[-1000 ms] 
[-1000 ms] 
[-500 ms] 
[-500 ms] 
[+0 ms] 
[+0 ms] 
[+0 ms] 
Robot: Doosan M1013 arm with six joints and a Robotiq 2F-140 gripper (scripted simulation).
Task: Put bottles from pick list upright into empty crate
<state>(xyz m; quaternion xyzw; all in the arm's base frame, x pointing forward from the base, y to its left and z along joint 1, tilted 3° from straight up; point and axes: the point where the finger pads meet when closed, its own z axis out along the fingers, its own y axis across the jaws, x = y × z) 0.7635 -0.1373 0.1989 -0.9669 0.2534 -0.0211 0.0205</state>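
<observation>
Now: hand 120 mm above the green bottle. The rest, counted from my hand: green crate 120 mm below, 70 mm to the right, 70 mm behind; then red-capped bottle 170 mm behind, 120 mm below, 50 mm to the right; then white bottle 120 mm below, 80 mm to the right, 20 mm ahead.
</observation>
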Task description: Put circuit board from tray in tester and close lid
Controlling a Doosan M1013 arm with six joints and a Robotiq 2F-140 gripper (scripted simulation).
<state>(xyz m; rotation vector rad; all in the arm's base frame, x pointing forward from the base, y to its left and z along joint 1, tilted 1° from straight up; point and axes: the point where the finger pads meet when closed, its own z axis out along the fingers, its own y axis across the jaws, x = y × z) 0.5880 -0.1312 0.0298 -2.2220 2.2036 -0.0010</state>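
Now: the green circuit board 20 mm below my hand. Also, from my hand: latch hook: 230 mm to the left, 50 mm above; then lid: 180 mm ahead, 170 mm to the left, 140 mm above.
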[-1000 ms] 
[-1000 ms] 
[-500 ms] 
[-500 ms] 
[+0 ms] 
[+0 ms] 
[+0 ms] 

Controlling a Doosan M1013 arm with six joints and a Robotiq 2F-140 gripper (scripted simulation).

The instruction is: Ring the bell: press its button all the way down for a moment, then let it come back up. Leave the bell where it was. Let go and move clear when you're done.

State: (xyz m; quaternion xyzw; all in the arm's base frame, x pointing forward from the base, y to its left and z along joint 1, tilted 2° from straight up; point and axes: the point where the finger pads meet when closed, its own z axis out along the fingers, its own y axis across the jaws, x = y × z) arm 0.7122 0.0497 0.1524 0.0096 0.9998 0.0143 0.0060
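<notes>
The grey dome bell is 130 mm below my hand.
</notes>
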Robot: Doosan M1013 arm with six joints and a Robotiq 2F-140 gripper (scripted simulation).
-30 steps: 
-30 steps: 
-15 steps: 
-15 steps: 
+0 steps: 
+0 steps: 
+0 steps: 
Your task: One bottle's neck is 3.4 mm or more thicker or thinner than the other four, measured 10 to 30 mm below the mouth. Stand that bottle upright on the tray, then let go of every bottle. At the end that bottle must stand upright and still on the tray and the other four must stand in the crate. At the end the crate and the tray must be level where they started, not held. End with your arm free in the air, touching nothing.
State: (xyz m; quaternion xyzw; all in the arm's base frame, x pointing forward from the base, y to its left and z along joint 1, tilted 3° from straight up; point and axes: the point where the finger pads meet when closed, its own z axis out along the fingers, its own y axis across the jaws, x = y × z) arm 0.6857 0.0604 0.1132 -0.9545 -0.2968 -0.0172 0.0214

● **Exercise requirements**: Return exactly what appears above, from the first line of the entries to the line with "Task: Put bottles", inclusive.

● **Result below**:
[-1000 ms] 
[-1000 ms] 
[-500 ms] 
[-500 ms] 
[+0 ms] 
[+0 ms] 
[+0 ms] 
Robot: Doosan M1013 arm with six joints and a Robotiq 2F-140 gripper (scripted simulation).
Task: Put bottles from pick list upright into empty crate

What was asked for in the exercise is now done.